Thursday, April 16, 2009

trust.

so, when i first realized i had to answer my call to ministry so that i could find peace for myself, a single song really sealed the deal on me doing so and not neglecting who i am, and who i believe i am meant to become. well, today has been just as beautifully horrifying as answering a call to the priesthood. from the outset of pursuing this call, i realized i would be called to "trust the process" and that "my life is no longer my own." it sounds scary, just to hear that idea... but today, i realized how scary it is to have it stare you in the face, and how scary it is to answer to it. after today, i've returned to the same song of questions that i asked myself upon accepting this call. so, here it is, the hymn that continues to change my life:

"the summons"

Will you come and follow me if I but call your name?

Will you go where you don't know and never be the same?

Will you let my love be shown?
Will you let my name be known,

will you let my life be grown in you and you in me?



Will you leave yourself behind if I but call your name?

Will you care for cruel and kind and never be the same?

Will you risk the hostile stare should your life attract or scare?

Will you let me answer prayer in you and you in me?



Will you let the blinded see if I but call your name?

Will you set the prisoners free and never be the same?

Will you kiss the leper clean and do such as this unseen,

and admit to what I mean in you and you in me?


Will you love the "you" you hide if I but call your name?

Will you quell the fear inside and never be the same?

Will you use the faith you've found to reshape the world around,

through my sight and touch and sound in you and you in me?



Lord your summons echoes true when you but call my name.

Let me turn and follow you and never be the same.

In Your company I'll go where Your love and footsteps show.

Thus I'll move and live and grow in you and you in me.

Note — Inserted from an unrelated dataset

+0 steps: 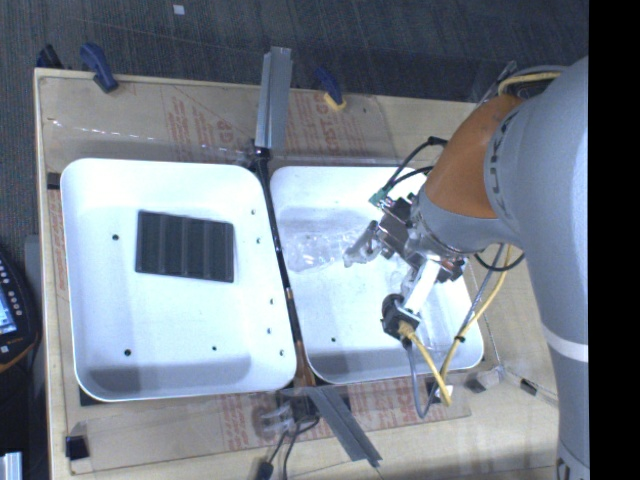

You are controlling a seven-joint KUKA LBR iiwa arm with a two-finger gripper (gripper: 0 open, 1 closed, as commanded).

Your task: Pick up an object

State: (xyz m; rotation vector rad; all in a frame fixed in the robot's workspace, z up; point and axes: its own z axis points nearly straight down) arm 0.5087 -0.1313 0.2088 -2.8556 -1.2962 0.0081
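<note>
The arm [520, 168] leans in from the right over the right bin [330, 353], its jaws [358, 251] low beside a clear crinkled plastic object [315, 243] lying in the bin's upper left part. From here I cannot tell whether the jaws are spread or pressed together. In the left bin [90, 268] a dark ridged rectangular block [186, 247] lies flat. The tabletop [150, 118] carries both bins.

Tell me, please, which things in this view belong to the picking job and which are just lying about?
Part of the job:
- gripper, over the right bin
- clear, crumpled plastic-looking object in that bin, beside the gripper
- dark ribbed rectangular object in the left bin, another possible pick

Just lying about:
- blue clamps on the bench's far edge
- grey bar between the bins
</note>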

blessings to each of you that read this night. be praying for me, that i am a servant of beautiful faith and that in doing so, i am given the peace i so desire and yearn for. whatever happens, i do trust my priest and my bishop -- i believe they truly love me as a person and want the best for me, so that maybe i can do something for the church, with God's help. i do trust the process, i just hope i am brave enough to make it through. and with that, another song that means a lot to me right now, though a lot of the lines are much harder than they sound i am learning that:

"if i'm brave" by alli rogers

I will find my place
I don't know what's going on today
But lead me down
Whatever path has led me here
I may never conquer this fear

But you have never left me
I have sunken inward and scattered out again
And you have never left

And if I'm brave I will find my place
Maybe courage is not all they say
'Cause I have found
That the sweetest moment on this road
Is moving forward, not knowing where to go

And you have never left me
I have broken down
And danced around your truth
And you have never left

And if I'm brave I will
If I'm brave I will move through fear
Through circling around and nothing's ever clear
I will find my place, through jumping up and down
And I still can't see your face

But you have never left me
I have run away and denied your name
And you have never left
You have never left me
And if I'm brave I will, if I'm brave

i'm trying to say, in all things, thanks be to God. love you all.